EXERCISE REQUIREMENTS: Find the word "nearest" in the listing; pull out each line holding it.

DATA RECORDS:
-.-.-

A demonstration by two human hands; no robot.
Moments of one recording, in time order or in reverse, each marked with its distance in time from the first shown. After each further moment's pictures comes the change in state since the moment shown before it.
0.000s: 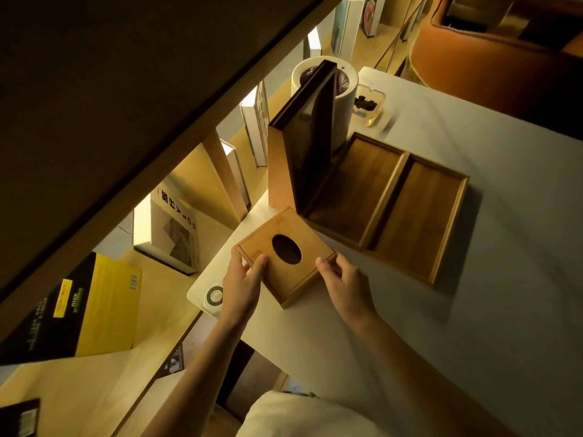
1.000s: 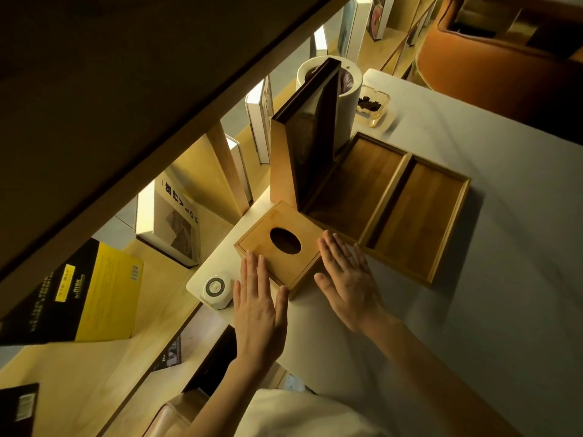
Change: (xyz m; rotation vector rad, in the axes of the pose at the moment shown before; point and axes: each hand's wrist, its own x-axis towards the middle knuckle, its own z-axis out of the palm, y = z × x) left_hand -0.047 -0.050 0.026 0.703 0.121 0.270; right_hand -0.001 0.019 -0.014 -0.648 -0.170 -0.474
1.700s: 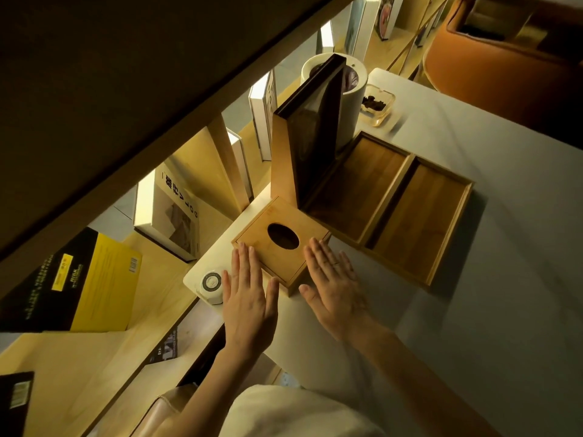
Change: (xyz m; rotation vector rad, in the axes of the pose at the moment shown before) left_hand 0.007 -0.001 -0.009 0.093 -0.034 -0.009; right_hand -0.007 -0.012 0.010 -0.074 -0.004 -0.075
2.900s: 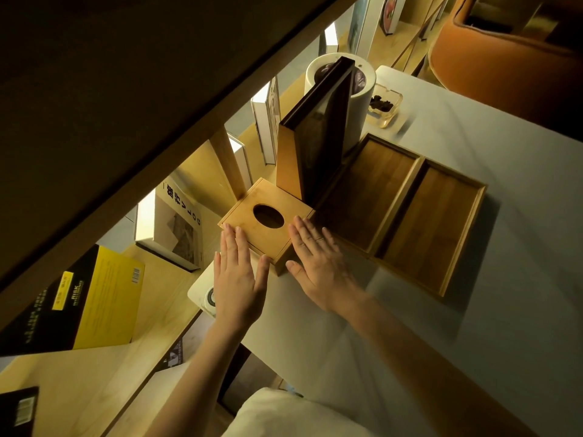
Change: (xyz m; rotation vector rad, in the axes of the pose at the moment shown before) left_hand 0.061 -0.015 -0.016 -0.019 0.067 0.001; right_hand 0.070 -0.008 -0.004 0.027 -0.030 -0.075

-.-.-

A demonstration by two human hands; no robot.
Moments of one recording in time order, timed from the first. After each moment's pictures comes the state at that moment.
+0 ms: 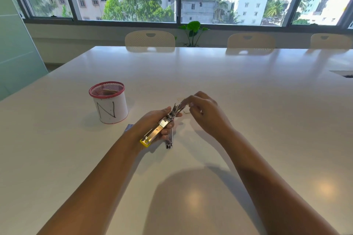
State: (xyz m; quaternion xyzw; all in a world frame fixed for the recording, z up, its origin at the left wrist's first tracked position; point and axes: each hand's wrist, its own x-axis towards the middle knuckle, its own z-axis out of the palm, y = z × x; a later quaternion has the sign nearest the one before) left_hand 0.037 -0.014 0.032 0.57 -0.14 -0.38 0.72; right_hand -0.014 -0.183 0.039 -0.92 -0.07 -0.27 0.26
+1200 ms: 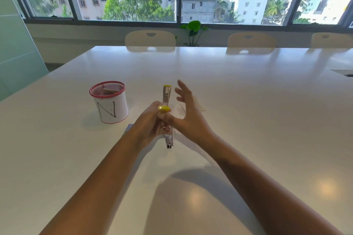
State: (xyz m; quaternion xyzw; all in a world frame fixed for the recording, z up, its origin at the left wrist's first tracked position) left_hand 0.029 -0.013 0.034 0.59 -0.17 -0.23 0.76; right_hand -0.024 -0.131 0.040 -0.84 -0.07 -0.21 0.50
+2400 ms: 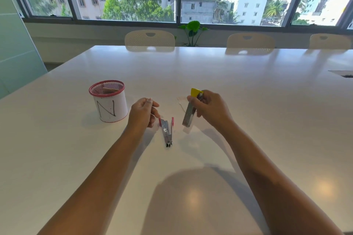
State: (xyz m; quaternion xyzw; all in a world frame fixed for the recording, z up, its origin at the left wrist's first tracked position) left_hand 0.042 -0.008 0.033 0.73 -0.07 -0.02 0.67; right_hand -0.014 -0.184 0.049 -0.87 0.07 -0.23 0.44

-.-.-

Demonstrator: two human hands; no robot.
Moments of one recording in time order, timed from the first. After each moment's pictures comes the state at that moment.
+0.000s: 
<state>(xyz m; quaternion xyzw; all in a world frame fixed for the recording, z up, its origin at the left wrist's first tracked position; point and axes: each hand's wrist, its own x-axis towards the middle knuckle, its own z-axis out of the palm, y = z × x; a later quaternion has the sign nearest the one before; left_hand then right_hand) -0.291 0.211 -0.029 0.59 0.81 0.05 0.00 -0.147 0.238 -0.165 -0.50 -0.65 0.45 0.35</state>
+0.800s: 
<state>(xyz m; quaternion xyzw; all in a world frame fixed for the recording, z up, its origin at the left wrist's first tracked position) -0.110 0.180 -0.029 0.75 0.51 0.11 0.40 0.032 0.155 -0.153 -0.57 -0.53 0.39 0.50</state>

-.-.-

RESPONSE TO THE TASK:
State: (xyz m; quaternion xyzw; all in a world frame fixed for the recording, z up, its origin at the left wrist's first tracked position; point and axes: each hand's wrist, its own x-axis towards the middle knuckle, its own z-axis out of the palm, y = z × x; a later quaternion has the sign nearest the one before) left_hand 0.037 -0.014 0.032 0.57 -0.14 -0.38 0.72; right_hand -0.014 -0.183 0.039 -0.92 -0.07 -0.27 0.26
<state>(xyz m; quaternion xyzw; all in a world frame fixed for the recording, z up, its origin at the left wrist's first tracked position; point and axes: each hand's wrist, its own x-axis towards the middle knuckle, its own z-axis out of the palm, y = z × x; a later quaternion has the sign nearest the one before; left_hand then right_hand) -0.291 0.211 -0.029 0.59 0.81 0.05 0.00 -0.147 0.238 -0.165 -0.50 -0.65 0.45 0.35</state>

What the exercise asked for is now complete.